*** Block opens ***

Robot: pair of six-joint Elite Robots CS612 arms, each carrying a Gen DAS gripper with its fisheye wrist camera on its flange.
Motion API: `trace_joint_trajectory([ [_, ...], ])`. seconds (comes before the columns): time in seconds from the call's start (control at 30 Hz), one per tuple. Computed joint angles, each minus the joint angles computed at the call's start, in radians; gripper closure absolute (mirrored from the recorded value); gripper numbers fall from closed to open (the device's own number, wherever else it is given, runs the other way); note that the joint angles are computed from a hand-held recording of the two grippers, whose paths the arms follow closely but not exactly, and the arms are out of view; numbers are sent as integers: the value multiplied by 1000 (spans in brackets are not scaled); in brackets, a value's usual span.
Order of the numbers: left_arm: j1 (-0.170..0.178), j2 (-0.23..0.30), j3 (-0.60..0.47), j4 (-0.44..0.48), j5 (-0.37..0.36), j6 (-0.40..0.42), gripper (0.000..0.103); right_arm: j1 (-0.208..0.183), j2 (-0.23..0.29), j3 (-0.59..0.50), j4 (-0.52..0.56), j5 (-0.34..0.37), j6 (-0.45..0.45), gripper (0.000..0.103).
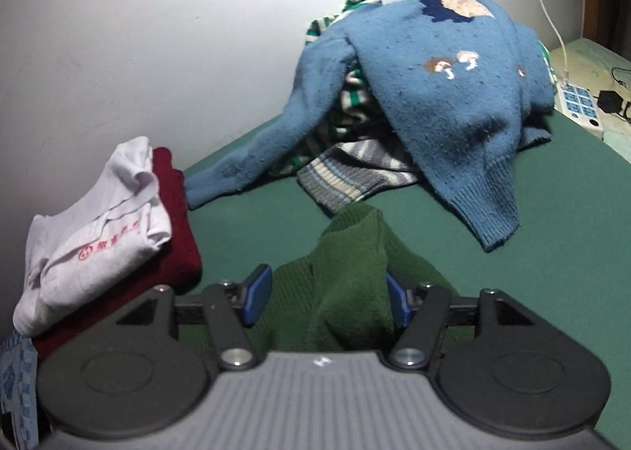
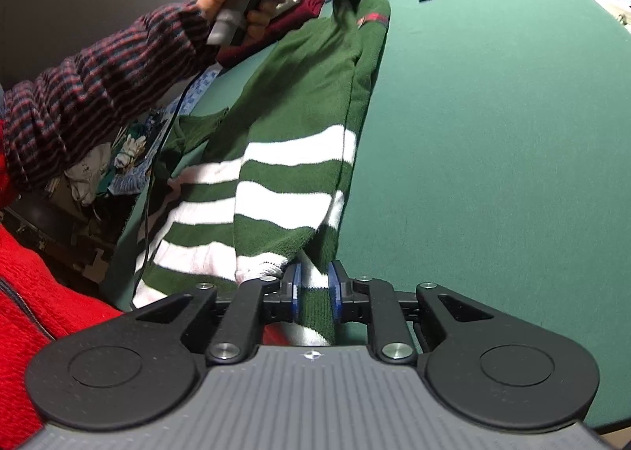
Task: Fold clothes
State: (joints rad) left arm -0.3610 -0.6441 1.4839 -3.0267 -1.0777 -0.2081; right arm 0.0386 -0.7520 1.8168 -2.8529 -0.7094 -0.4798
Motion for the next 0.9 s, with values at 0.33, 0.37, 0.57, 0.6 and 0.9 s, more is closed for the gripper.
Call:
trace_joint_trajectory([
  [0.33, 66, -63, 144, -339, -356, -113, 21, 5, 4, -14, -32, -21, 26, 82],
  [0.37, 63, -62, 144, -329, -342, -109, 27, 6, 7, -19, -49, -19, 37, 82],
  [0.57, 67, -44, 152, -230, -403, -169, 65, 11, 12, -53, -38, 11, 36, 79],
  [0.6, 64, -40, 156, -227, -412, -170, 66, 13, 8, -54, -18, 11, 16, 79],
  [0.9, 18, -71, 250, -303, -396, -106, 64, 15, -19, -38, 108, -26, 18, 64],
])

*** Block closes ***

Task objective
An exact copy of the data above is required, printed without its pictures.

Result of the exercise
Robot: pair of six-joint Elite Robots CS612 arms, each carrying a Gen DAS gripper with its fisheye wrist camera on its flange.
Motion API: `trace_joint_trajectory([ [_, ...], ])`. seconds (comes before the columns): time in seconds from the call's start (control at 30 Hz), one per tuple. Computed joint angles, each minus the joint angles computed at the call's start, in radians; gripper closure absolute (mirrored from the recorded value); gripper numbers fall from closed to open (the device's own number, wherever else it is given, runs the other way); note that the joint angles are computed from a hand-held recording of the two grippers, whose paths the arms follow closely but not exactly, and the arms are out of view; numbers are sent as integers: the value multiplied by 1000 (spans in brackets are not scaled); in brackets, a value's usual span.
Order of the numbers: left_arm: j1 (-0.170..0.178), j2 (-0.23..0.30), j3 (-0.60..0.47), j4 (-0.44..0.48), j5 (-0.37..0.36), j6 (-0.40..0.42), gripper (0.000..0.103); right_arm: j1 (-0.208..0.183), j2 (-0.23..0.29), j3 (-0.59..0.50), j4 (-0.52..0.56), j5 (-0.34..0.37), j6 (-0.45..0.45), gripper (0.000..0.103).
Task: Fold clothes
State: (joints rad) left arm -0.3610 -0.6441 1.4839 -3.0267 -1.0777 -0.2081; right arm 0.0386 -0.7520 1.8168 -2.8529 -0.7094 -0.4798
Motion for the next 0.9 s, with values at 0.33, 0.37, 0.57, 0.6 and 0.9 s, more is closed for the gripper.
Call:
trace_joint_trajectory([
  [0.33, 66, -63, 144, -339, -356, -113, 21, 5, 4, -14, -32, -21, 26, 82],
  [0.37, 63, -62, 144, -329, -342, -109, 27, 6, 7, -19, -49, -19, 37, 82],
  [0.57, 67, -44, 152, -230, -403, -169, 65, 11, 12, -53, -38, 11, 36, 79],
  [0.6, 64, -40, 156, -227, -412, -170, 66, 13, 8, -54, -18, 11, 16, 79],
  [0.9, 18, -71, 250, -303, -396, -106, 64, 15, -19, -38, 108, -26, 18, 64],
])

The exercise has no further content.